Musik fördert soziale Projekte: Hand in Hand erreicht man einfach mehr

Musik fördert soziale Projekte : Hand in Hand erreicht man einfach mehr

Die besten Feten sind die, bei denen gute Laune und eine familiäre Atmosphäre das Event zu einem besonderen Erlebnis machen. Wenn damit gleichzeitig auch noch soziale Projekte in ihrer täglichen Arbeit unterstützt werden, kann man nur von einer Win-win-Situation sprechen. So geschehen beim zweiten „Hand in Hand – Festival“ unter dem Motto „Musik tut Gut(es)“ im Franz.

Für Initiator Markus Jussen war die Veranstaltung schon vor dem offiziellen Beginn ein voller Erfolg. „Wir sind komplett ausverkauft, und die Stimmung ist einfach grandios. Es ist ein super Team, alle arbeiten hier wirklich Hand in Hand zusammen, und die familiäre Atmosphäre rundet das Ganze ab“, sagte er etwas außer Puste. Denn Jussen sprach an diesem Abend mit vielen Gästen und Förderern der Initiative, die dieses Jahr ihr zehnjähriges Jubiläum feiert.

Längst hat sich herumgesprochen, dass sowohl beim Festival als auch bei der traditionellen Wohltätigkeitsveranstaltung im Dezember der gute Zweck zwar im Vordergrund steht, er aber immer wieder aufs Neue mit jeder Menge Spaß verknüpft wird.

Den Auftakt beim diesjährigen Festival machte Hessam Rassouli. Der Liedermacher, Dichter und Musiker nahm das Publikum mit auf eine musisch-poetische Reise, bevor die Akustik-Rockband „Solo“ zum Mittanzen animierte. „The Tideline“ gab Alternative Rock zum Besten und sorgte damit ebenfalls für ordentlich Stimmung. Abgerundet wurde der Abend von „Lagerfeuer Trio“, das erstmals eigene Songs präsentierte.

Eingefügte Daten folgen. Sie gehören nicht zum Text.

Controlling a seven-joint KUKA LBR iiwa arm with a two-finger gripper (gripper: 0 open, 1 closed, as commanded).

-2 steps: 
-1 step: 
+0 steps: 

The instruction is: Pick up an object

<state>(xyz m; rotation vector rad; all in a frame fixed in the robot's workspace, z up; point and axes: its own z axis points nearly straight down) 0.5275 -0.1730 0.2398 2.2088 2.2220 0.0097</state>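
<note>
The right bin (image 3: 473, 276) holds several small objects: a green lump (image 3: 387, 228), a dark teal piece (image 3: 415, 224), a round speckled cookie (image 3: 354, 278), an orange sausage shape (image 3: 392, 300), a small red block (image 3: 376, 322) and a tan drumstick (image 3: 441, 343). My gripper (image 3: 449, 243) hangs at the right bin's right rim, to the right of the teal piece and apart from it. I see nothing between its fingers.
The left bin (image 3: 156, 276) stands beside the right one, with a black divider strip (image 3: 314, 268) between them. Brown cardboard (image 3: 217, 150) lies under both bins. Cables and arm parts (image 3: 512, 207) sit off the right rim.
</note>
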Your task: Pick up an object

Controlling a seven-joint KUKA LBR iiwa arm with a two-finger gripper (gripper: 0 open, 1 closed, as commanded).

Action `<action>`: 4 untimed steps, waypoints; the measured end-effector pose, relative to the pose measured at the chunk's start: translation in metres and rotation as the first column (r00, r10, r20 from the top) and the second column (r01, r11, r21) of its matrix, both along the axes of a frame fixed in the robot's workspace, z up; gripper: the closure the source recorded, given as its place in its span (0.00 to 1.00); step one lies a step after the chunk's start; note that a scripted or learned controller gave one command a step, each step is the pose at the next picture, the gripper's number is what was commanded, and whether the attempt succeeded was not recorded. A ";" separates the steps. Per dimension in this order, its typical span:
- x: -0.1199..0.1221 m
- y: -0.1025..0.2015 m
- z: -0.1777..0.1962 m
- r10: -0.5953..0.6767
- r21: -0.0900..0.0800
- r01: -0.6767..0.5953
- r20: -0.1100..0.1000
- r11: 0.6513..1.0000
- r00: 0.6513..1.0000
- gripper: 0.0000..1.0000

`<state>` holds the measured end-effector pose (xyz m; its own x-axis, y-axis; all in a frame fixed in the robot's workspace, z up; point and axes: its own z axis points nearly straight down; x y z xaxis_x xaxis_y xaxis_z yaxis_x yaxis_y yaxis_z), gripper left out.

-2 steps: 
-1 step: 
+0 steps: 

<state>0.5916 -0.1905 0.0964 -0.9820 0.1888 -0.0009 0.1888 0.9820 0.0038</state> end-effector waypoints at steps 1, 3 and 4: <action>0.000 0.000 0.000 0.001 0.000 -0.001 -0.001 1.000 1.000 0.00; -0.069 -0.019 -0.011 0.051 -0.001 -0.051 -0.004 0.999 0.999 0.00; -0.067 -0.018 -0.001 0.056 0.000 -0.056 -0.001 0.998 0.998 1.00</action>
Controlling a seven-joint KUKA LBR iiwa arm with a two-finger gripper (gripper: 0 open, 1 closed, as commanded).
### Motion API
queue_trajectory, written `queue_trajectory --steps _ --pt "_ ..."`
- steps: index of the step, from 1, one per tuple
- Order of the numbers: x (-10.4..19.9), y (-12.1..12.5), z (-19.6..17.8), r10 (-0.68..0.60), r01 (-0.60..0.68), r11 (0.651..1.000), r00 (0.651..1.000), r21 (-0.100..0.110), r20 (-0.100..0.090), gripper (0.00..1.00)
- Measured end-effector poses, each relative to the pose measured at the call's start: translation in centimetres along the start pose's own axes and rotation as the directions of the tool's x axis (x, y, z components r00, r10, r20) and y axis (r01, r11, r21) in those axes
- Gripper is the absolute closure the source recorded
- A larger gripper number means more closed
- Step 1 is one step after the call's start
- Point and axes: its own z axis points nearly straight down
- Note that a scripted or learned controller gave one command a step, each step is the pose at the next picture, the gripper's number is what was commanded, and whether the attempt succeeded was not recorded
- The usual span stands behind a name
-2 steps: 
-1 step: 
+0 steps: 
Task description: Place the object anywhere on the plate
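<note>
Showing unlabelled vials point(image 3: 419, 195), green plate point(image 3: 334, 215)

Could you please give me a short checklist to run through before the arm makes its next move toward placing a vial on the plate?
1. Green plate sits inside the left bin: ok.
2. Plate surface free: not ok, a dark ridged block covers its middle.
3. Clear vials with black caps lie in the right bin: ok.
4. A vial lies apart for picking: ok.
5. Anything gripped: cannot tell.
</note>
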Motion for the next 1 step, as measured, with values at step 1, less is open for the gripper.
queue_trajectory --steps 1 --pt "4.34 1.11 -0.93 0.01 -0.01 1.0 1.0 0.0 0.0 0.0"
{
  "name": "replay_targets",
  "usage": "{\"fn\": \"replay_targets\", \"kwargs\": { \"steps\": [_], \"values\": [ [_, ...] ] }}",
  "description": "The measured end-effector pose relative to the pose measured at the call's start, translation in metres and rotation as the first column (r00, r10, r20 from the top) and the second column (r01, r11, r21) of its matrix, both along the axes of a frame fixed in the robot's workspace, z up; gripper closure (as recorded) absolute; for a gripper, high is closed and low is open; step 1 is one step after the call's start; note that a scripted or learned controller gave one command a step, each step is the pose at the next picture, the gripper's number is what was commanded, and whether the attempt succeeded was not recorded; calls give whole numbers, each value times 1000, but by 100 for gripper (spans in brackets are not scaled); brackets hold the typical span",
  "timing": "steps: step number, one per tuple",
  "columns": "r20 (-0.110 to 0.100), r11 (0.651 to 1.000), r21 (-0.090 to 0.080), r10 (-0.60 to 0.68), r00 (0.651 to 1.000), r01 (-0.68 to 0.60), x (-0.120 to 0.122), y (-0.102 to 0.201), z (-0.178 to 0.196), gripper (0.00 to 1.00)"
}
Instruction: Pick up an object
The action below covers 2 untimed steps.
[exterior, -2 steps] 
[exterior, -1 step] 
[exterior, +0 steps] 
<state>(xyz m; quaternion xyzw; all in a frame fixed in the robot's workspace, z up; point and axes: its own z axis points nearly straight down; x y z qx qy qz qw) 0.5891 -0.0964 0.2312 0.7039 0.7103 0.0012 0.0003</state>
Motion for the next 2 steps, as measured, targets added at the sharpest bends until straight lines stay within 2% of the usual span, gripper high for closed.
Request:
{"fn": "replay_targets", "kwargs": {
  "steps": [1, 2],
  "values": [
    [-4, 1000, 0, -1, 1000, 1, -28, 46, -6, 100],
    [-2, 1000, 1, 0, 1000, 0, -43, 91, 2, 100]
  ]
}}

Alle Künstler traten aus voller Überzeugung für die gute Sache auf und verzichteten auf ihre Gage. Die Einnahmen des Abends kommen der Caritas, dem Kinderschutzzentrum Aachen, Misereor sowie der Suchthilfe „Querbeet“ zugute. Misereor investiert das Geld in den Ausbau einer Dorfschule in Madagaskar, der Kinderschutzbund unterstützt das Projekt „Junge Mütter“ und bei der Caritas fließt das Geld in den ambulanten Palliativpflegedienst zu Hause.

„Ich habe das Festival auch letztes Jahr besucht und mag den Hintergrund der Aktion. Ich tue etwas Gutes und habe dabei richtig viel Spaß und kann tolle Musiker live auf der Bühne erleben“, sagte Besucherin Vivian Mager.

Während beim letzten Festival gut 2500 Euro zusammen kamen, waren es am Ende des diesjährigen Festivalabends über 4000 Euro. Eine Zahl, die deutlich machte, dass das Motto der Initiative und des Festivals nicht nur in der Theorie funktioniert, sondern auch in der Praxis. Denn Hand in Hand erreicht man einfach mehr.